О, наивные, тщеславные мечтанья! Как грубо разбивает вас действительность!..
Наконец, наступила суббота, и от тревожного волнения в предчувствии предстоящего триумфа я почти обратился в идиота.
Пробил час, когда я приступил к сборам.
Сапоги у меня были прекрасные, я приобрел крахмальную рубашку с модным стоячим воротником, имеющим впереди вырез и два загнутых угла. Наконец, я приобрел перчатки, хотя и не собирался танцевать, и прекрасный, темный с синими полосками галстук.
Я был уверен в неотразимости своего костюма и медленно, с наслаждением одевался в свой первый статский сюртук.
Мой первый сюртук, вернее, какой-нибудь замазанный клочок от него, — помнишь ли ты своего первого владельца?
Коварный Скрипка, если ты жив, — помнишь ли ты своего юного покупателя?
Вероятно, нет.
Ну, а я во всю жизнь не забуду их и сейчас со всею остротою переживаю снова все мгновения того злополучного вечера.
Я сразу, с первого появления своего в ярко освещенной столовой, по встретившим меня взглядам понял, что произвел впечатление.
Мой оболтус-ученик выскочил из-за стола мне навстречу, но в двух шагах от меня словно остолбенел и разинул рот. Я снисходительно улыбнулся ему, встряхнул его руку и смело двинулся к хозяйке, разливавшей чай.
— Отчего вы не в куртке, Андрюша? — ласково сказала она и прибавила: — к вам куртка больше идет!
— Зато теперь он, как большой! — с грубым смехом сказал её муж и похлопал меня по спине.
Я почувствовал, как покраснели мои лоб и щеки, поклонился ей и ничего не ответил.
Хозяйка громко назвала меня по имени и отчеству, и я стал обходить вокруг стола, пожимая руки всем сидящим за столом.
— Какой вы забавный в этом сюртуке, — шепнула Варя, — совсем другой! — и прибавила: — садитесь с нами!
Я улыбнулся и опустился на стул подле Вари.
Зачем вы такой воротничок надели? — сказала мне её подруга: — вы в нем задохнетесь!
На дворе дождик? — почти громко спросила Нина, за что Варя — я видел — толкнула ее в бок.
Сознаюсь с позором: новая сюртучная тройка лишила меня обычной бойкости.

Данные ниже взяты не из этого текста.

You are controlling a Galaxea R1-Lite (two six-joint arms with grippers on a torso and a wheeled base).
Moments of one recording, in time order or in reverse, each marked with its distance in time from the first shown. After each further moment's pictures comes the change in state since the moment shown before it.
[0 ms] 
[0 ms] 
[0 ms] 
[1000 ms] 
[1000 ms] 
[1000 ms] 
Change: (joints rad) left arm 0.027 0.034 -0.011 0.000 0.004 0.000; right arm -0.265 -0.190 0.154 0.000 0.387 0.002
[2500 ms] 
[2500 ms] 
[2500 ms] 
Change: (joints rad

Я только краснел и смущенно улыбался. Воротничок у рубашки оказался, действительно, немного тесен, невероятно жесток, подпирал меня под самые скулы и при этом в том месте, где скреплялся запонкой, защипывал кожу на моей шее
каждый раз, как я пытался повернуть голову. Новый же сюртук совершенно стеснял меня в движениях.
Хозяйка протянула мне стакан чая, и здесь я сделал ряд неловкостей.

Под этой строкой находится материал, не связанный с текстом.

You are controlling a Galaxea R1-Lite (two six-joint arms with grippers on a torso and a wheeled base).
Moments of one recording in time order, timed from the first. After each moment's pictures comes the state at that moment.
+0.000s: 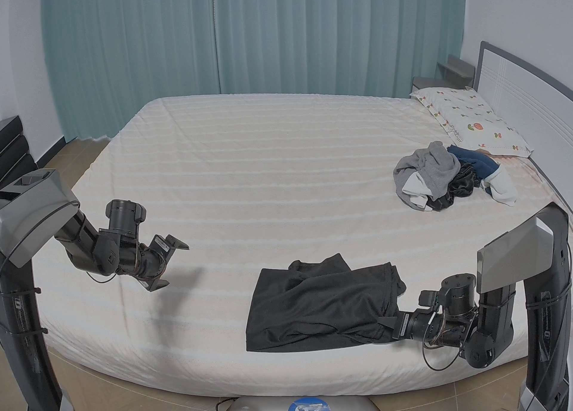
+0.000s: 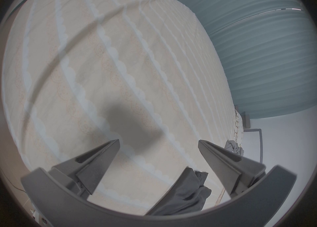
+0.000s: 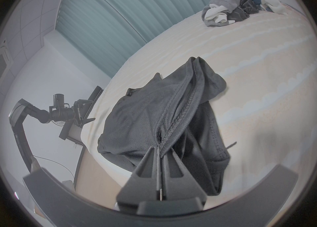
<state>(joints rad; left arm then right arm) -0.04 2.23 -0.99 -0.42 -0.24 -1.04 0.34 2.43 -0.30 -1.55 0.28 0.53</state>
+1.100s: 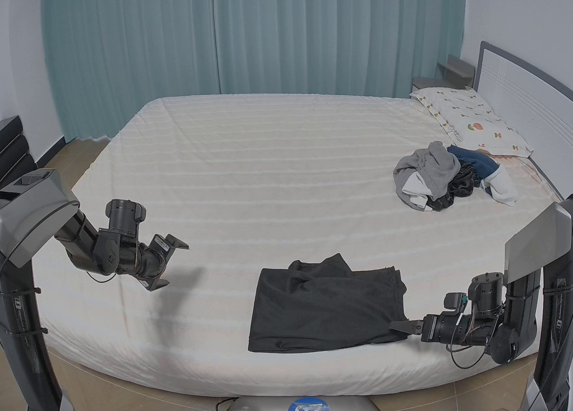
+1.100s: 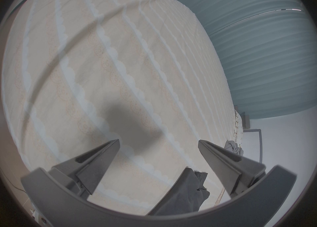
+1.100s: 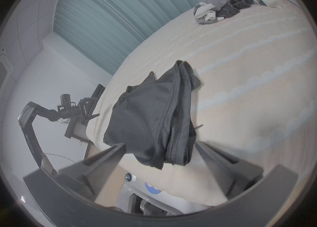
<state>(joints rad) -0.03 2.23 -0.99 -0.42 -0.24 -1.04 0.19 2.36 -0.15 -1.55 0.46 0.45</state>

Я потянулся за своим стаканом мимо лиц Вари и Нины. Нина довольно громко сказала сестре, — очевидно, намекая на блеск моего сюртука:
— Можно даже поправить волосы!
Рука моя дрогнула, чай плеснул, Варя вскрикнула: «ах!» — и этого было достаточно, чтобы я вылил на нее и всё остальное, содержавшееся в стакане.
— Он ее обварил! — закричала Нина.
Я выхватил платок и хотел вытереть Варе платье, но в растерянной поспешности провел платком по её лицу.
— Вы с ума сошли! — вскрикнула Варя и выскочила из-за стола, а я — следом за нею.
Спустя несколько минут всё успокоилось. Я просил у Вари извинения, хозяйка улыбалась и говорила:
— А в курточке вы бы этого не сделали! — и все кругом смеялись.
После чая мой ученик с идиотским видом потрогал мой сюртук и спросил:
— Отчего он так блестит? Я думал, что вы его смочили!
Я резко отвернулся от него.
Вечер был испорчен.
Я не дождался литературного чтения и, потихоньку выбравшись в переднюю, разыскал пальто с шапкой и пошел домой…
Когда в понедельник я пришел на обычный урок,
Варя была со мною суха и чопорна, а Нина, со свойственным ей легкомыслием сказала:
— Вы совсем-совсем были чучелой и блестели, как натертый маслом!..
Спустя несколько дней я имел случай показать костюм своему товарищу, барону Кур-де-Вилль, и он, весело расхохотавшись, сказал мне:
— Где ты купил такую гадость? Да ведь, из такого сукна и лакей не наденет сюртука!
И всё-таки я сносил его до совершенной негодности. По мере того, как он старел и изнашивался, компрометирующий блеск его постепенно тускнел и он как бы обновлялся.
Сюртуки же, которые я носил впоследствии, вели себя совершенно наоборот. С течением времени они покрывались лоском и начинали блестеть, словно время и жизнь наводили на них глянец.
Много лет прошло с того давнего времени моей самоуверенной юности. Суетное тщеславие уже давно покинуло меня, — но каждый раз, как я вспоминаю свой первый сюртук, я переживаю снова тот вечер, сокрушивший мою гордость, со всею остротой его впечатлений.